Requirement - Nothing but the lines from the start of the records below through the line that has "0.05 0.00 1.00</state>" should appear, each exactly as given.

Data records
☆ ☆ ☆ ☆ ☆ ☆ ☆
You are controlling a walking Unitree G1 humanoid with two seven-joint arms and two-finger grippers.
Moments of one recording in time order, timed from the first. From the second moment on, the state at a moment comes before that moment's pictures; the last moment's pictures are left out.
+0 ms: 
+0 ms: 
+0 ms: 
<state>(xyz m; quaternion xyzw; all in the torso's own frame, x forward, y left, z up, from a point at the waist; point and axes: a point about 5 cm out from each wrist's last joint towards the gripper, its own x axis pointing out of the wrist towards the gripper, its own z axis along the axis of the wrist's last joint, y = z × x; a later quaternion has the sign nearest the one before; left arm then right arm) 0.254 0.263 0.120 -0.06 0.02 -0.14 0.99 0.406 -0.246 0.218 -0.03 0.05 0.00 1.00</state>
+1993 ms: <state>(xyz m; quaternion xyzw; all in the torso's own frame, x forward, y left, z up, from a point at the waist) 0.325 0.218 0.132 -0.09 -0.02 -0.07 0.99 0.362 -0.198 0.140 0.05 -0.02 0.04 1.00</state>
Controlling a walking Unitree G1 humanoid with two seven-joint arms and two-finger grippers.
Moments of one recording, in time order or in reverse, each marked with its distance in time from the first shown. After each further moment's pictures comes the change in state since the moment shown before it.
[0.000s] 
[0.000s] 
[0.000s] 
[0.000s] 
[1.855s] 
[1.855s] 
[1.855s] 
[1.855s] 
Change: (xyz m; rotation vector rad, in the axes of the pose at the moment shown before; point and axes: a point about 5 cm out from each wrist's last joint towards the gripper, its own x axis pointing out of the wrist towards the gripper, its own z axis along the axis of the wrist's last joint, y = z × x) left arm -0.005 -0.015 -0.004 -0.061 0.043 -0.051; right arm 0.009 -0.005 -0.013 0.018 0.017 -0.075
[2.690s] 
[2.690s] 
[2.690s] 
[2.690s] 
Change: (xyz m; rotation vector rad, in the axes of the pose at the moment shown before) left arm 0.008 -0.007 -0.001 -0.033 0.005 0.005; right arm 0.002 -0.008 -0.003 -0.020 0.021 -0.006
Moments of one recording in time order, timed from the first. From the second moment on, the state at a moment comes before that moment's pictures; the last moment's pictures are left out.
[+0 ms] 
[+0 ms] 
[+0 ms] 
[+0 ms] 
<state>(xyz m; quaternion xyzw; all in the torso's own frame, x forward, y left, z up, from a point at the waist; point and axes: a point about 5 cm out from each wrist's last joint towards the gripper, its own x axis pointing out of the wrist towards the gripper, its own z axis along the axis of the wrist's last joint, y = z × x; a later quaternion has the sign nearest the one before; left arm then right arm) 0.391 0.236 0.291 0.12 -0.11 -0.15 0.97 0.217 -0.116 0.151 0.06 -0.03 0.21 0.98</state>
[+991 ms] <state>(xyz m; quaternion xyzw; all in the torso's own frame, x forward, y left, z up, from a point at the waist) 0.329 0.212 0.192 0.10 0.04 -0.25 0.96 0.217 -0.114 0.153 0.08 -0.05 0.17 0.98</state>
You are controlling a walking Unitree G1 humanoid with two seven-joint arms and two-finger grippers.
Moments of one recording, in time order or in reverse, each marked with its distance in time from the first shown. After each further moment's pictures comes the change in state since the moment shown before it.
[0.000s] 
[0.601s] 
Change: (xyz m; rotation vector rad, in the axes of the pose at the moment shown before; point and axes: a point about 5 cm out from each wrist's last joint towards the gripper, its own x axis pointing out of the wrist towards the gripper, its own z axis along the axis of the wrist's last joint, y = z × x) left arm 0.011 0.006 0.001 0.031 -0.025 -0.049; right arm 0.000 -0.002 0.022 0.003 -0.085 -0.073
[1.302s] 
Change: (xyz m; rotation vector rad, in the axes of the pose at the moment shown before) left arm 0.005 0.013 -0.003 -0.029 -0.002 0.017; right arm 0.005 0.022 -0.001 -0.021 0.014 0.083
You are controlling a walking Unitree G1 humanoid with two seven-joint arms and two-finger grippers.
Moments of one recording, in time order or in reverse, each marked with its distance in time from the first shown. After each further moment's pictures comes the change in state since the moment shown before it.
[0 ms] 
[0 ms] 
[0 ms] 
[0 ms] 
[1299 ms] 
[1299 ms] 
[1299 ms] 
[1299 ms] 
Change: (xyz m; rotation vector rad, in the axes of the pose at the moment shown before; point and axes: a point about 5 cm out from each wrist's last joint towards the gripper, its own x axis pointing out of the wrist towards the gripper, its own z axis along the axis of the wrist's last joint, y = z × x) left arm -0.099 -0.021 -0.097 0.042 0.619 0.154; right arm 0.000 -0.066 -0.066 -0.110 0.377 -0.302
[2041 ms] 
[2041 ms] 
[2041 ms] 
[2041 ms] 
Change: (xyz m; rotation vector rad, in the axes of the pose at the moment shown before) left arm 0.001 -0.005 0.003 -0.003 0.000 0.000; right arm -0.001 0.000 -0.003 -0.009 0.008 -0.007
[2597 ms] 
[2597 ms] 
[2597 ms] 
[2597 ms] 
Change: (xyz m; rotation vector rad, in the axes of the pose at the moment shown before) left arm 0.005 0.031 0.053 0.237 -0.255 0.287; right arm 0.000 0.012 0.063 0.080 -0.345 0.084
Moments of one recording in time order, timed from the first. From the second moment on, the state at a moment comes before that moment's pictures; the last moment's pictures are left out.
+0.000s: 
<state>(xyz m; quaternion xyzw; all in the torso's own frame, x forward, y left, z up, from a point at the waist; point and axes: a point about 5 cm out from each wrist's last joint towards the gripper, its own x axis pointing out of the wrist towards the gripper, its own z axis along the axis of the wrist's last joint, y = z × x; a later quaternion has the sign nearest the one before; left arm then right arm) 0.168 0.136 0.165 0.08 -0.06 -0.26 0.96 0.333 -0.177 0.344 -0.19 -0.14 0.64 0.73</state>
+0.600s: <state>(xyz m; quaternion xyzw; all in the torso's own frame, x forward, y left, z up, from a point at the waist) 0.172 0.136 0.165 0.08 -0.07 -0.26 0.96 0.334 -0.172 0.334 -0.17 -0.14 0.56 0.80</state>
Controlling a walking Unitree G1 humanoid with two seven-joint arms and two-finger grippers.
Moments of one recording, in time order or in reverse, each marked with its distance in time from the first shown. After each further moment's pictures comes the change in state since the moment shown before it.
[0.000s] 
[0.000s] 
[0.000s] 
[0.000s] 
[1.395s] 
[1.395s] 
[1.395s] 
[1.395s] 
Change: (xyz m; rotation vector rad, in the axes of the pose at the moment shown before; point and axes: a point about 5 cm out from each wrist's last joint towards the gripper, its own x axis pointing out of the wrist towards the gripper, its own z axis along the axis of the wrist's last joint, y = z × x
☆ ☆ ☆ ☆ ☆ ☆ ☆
Output -
You are controlling a walking Unitree G1 humanoid with two seven-joint arms and two-finger grippers.
Moments of one recording in time order, timed from the first. From the second moment on, the state at a moment comes before that moment's pictures; the last moment's pictures are left out.
+0 ms: 
+0 ms: 
+0 ms: 
<state>(xyz m; quaternion xyzw; all in the torso's own frame, x forward, y left, z up, from a point at the waist; point and axes: a point about 5 cm out from each wrist's last joint towards the gripper, its own x axis pointing out of the wrist towards the gripper, its own z axis along the axis of the wrist's last joint, y = z × x; a later quaternion has the sign nearest the one before; left arm then right arm) 0.254 0.263 0.120 -0.06 0.02 -0.14 0.99 0.406 -0.246 0.218 -0.03 0.05 0.00 1.00</state>

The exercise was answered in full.